- [EXERCISE DESCRIPTION]:
The line containing "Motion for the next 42" marks the start; return it and every line after it in the listing below, exactly, through the last.
:: MATERIAL SUPPLIED ::
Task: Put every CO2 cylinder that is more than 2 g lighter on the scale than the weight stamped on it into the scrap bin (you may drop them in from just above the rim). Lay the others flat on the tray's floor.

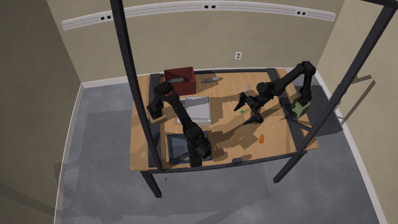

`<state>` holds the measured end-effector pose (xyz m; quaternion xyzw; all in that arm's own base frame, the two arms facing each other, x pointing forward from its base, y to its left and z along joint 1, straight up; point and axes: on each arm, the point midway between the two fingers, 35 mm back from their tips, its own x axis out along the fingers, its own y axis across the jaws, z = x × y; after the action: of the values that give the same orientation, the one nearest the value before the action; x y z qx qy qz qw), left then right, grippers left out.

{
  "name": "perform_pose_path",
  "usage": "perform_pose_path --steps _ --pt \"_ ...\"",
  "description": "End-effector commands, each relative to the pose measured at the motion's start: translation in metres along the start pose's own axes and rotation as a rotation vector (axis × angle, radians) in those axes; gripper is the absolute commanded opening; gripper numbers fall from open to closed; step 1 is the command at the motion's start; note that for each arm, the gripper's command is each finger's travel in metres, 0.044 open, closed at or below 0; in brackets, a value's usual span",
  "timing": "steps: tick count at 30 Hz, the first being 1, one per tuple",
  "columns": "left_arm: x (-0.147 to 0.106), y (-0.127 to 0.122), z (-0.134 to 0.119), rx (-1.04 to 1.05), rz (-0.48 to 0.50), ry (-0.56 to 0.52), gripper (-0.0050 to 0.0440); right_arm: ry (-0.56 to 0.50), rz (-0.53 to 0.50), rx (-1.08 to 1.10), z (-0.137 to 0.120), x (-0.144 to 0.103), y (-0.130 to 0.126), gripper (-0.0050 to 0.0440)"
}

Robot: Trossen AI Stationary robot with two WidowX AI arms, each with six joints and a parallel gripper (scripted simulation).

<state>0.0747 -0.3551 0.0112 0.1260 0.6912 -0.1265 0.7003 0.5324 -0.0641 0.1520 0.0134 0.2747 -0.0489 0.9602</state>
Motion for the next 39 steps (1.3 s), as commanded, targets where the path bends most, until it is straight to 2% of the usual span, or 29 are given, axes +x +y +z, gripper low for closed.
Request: perform_pose_path --steps 1,2,9,14,24,32,34,37,39 --pt "-0.009 -0.004 0.003 -0.001 -0.024 -0.016 -0.005 -0.036 0.0 0.0 0.015 -0.008 0.001 0.044" --pt "-0.009 -0.004 0.003 -0.001 -0.024 -0.016 0.0024 -0.036 0.0 0.0 0.015 -0.008 0.001 0.044" --pt "-0.009 -0.004 0.003 -0.001 -0.024 -0.016 0.0192 -0.036 0.0 0.0 0.015 -0.008 0.001 0.044" --pt "-0.009 -0.004 0.003 -0.001 -0.024 -0.016 0.0193 -0.036 0.0 0.0 0.015 -0.008 0.001 0.044" --pt "-0.073 -0.006 0.003 -0.002 -0.044 -0.029 0.0433 -0.036 0.0 0.0 0.015 -0.008 0.001 0.044" --pt "-0.061 0.011 0.012 -0.037 -0.021 0.008 0.044 -0.036 -0.027 0.016 0.014 -0.018 -0.016 0.044" --pt "-0.065 0.016 0.021 -0.03 -0.044 0.002 0.044 -0.035 -0.063 0.038 0.012 -0.027 -0.038 0.044" --pt "-0.069 0.024 0.035 0.021 -0.087 -0.016 0.044 -0.034 -0.15 0.091 0.004 -0.052 -0.088 0.044" --pt "-0.071 0.029 0.046 0.066 -0.117 -0.035 0.044 -0.033 -0.188 0.114 0.0 -0.065 -0.108 0.044"
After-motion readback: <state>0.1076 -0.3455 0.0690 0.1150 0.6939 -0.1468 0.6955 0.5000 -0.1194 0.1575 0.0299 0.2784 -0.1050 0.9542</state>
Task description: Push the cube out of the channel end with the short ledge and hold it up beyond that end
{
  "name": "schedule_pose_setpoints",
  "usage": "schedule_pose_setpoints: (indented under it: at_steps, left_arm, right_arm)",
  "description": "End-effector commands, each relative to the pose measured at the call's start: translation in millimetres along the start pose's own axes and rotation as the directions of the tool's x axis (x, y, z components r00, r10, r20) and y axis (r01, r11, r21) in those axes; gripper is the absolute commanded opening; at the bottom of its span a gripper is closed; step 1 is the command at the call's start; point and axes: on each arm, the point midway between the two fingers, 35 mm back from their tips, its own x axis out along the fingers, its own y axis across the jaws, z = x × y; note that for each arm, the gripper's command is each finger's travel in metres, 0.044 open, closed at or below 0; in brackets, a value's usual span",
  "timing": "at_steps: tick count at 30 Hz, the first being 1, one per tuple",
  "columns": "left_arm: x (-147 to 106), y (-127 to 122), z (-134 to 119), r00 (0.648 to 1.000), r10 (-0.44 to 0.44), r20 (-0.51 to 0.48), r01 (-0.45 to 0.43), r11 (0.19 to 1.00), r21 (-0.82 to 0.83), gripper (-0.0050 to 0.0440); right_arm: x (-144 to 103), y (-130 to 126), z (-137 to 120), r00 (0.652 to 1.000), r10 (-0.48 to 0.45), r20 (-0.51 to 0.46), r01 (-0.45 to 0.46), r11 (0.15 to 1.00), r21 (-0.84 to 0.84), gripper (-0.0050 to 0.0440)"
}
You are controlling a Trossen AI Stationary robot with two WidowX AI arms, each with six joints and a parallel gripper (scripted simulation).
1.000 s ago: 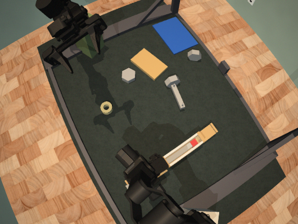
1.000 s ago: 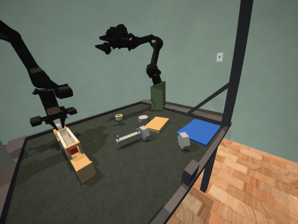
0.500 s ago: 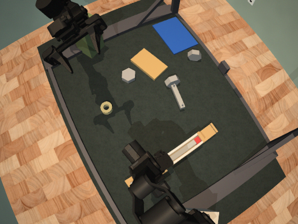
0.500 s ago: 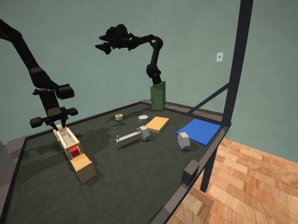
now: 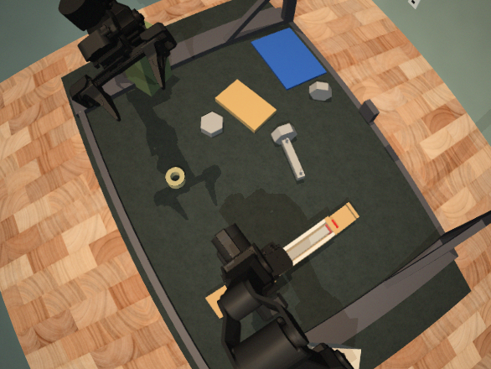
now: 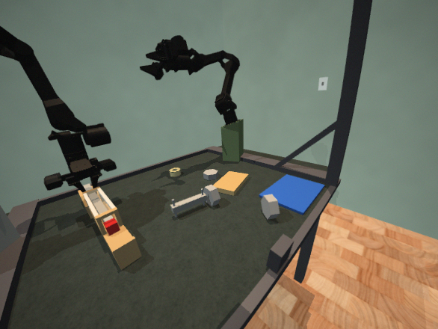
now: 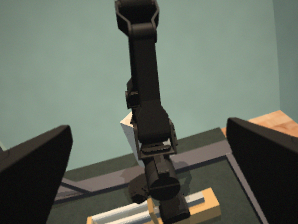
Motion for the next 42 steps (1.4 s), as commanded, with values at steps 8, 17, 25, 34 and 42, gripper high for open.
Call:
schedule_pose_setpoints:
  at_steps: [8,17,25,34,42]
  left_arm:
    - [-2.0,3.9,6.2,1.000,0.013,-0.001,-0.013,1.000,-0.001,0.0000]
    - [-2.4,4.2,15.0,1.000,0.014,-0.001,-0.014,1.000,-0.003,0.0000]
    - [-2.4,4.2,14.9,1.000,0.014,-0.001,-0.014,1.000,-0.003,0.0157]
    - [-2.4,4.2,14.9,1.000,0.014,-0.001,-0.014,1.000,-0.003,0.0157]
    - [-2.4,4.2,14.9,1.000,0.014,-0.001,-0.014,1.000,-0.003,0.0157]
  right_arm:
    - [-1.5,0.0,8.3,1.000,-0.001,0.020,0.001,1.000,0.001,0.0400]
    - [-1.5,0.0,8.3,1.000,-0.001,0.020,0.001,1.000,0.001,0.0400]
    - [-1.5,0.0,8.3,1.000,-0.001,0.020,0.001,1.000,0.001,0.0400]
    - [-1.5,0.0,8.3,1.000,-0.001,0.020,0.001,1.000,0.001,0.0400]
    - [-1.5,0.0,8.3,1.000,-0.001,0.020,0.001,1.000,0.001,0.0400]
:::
- [SOLUTION FOR THIS EXERCISE]:
Motion for the next 42 steps (1.4 s), as commanded, with values at steps 8, 17, 25, 34 and 42, gripper high for open.
Call:
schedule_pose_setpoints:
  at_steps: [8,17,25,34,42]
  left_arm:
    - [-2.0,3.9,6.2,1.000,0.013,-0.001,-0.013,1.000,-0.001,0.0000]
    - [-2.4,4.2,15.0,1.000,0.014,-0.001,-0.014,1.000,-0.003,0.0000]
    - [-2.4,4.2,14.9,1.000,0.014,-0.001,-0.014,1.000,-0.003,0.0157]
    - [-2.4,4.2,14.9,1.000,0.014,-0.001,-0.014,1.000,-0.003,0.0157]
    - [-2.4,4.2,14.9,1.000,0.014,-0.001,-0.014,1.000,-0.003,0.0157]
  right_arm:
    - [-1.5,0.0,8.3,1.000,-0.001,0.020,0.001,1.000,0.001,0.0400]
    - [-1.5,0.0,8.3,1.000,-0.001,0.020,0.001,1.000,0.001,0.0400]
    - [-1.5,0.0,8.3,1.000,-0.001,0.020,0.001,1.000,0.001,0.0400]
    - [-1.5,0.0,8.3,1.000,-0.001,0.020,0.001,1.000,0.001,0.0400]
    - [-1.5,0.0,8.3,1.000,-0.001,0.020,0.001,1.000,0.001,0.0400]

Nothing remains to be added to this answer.